Hiring strategies are no longer the same. Gone are those days where candidates just required to flash their resumes and bam, they’re hired. With the emergence of technology and innovation, the recruitment process has drastically transformed.
One of the biggest changes in the present scenario is the importance that is placed on the candidate’s technical know-how and not just theoretical knowledge.
Having said that, preparing for a career in data science is not a turkey shoot. There are times when you’ll be put to test. Despite the level of expertise or years of experience you own, the interviewer can throw you off with difficult questions you wouldn’t expect.
As said by Steve Donahue, a principal recruiter at Entrust Datacard, candidates looking to launch their career in data science must prepare to place themselves like a piece of a puzzle. You need to imagine yourself where you might be the perfect fit or the perfect puzzle to the organization you’re interviewing at. Steve also mentions that all organizations do not use the same kind of tools. Thus, bringing something new to the organization can be an added advantage for you.
While hiring a candidate for a data scientist role the major skills that should be looked at are their experience in using statistical modeling tools that includes R, Tensorflow, and SciKitLearn.
However, for a role that is more technical most employers like to dig deep into the candidate’s previous job roles. And without a doubt, if you’re one of those looking for such kind of job roles, you need to be well prepared with such technical questions in advance.
- What is your daily task? What is your core responsibility toward your team?
- Or is it feasible to build a predictive model in the absence of labeled data using unsupervised ML techniques? If yes, how?
For data science, a professional who is looking to get into different roles in data science must know certain data scientist skills.
According to Burning Glass, a portal that identifies varied skills into what organizations look for from a candidate has defined the most wanted data science skills in three sections: –
- Defining skills – for the day to day responsibilities
- Data science
- Machine learning
- Python and R
- Apache Hadoop
- Data analysis
- Big data
- Data mining
- Predictive modeling
- Necessary skills – these are the skills that provide the lowest barrier to enter the data science industry. Since these skills can also be found in other professions, they often work as a stepping stone to launch their first data science job
- Software development
- Statistical analysis
- Distinguished skills – these are advanced skills that are most preferred for candidates applying for various data science job roles. To get into such kind of job roles advanced skill set is required, thus a certification in data science along with training programs would be much preferred
- Model building
- Classification algorithms
- Data engineering
- Supervised learning
- Unsupervised learning
Data science challenges
During the interview, the recruiter may come up with questions related to data science challenges and problems. This is where the candidate’s expertise will be judged or analyzed.

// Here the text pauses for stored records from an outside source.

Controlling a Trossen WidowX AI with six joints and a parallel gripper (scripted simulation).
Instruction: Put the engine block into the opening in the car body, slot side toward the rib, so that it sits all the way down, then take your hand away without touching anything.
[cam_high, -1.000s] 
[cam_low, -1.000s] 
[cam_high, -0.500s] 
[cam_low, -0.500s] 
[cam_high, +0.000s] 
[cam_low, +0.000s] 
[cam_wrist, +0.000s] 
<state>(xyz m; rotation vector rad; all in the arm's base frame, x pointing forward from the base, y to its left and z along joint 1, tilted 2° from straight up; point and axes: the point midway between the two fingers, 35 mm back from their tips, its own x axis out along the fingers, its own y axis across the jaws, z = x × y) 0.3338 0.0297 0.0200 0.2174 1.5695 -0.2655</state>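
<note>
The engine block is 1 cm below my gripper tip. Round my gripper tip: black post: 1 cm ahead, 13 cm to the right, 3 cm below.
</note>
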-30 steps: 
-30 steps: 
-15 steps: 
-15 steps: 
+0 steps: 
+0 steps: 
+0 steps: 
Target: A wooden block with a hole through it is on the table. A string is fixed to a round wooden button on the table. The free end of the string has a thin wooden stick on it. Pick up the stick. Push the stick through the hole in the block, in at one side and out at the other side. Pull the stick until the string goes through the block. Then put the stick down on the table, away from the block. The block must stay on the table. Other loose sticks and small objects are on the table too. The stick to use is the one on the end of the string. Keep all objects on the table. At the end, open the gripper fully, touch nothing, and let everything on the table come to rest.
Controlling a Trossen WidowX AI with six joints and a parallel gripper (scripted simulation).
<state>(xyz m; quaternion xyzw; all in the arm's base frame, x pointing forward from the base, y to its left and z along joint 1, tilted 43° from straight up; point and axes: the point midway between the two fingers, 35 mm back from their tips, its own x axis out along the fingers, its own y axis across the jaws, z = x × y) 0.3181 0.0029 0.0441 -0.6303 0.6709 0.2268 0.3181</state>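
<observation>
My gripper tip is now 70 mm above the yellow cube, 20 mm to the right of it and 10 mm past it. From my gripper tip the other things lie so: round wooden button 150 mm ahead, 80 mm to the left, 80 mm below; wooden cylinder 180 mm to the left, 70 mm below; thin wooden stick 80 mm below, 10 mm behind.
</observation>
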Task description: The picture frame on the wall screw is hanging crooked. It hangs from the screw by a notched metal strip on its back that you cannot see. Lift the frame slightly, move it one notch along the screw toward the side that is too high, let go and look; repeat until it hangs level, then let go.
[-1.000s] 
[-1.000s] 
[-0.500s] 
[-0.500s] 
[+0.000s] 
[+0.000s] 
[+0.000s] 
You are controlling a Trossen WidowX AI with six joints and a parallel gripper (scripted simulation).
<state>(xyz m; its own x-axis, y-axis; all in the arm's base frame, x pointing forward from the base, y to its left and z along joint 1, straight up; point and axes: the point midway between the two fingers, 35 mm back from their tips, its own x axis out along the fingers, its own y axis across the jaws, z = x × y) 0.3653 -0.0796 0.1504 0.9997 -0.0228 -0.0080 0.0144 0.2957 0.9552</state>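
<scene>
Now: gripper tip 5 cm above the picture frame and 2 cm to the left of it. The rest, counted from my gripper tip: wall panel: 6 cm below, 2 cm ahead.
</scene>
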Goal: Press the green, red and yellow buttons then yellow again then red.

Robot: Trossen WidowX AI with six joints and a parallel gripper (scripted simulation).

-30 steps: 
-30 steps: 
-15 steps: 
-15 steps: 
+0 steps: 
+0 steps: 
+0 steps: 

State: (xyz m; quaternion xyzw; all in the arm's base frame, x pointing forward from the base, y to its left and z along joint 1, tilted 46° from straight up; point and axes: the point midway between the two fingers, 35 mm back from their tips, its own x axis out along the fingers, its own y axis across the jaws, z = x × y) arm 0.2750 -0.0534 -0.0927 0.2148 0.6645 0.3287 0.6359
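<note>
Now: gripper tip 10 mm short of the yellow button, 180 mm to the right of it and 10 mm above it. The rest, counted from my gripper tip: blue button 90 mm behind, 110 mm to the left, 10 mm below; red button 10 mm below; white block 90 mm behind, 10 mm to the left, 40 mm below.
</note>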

You should be ready with answers to questions like: –
- What would your next step be if you get to know your project is failing?
- What are the kind of steps you would take or alternative statistical models you would make to ensure everything goes as planned?
Top employers are in a keen lookout for data science candidates who can solve data science challenges and those who can distinguish between the technical skill and business acumen.
You must be well prepared for questions like what are the data science sources you would use or how do you acquire data, what would be your end goal?
As mentioned previously, a career in data science is not a cakewalk. Getting into the crux of it also requires the candidate to hold a strong stand on soft skills.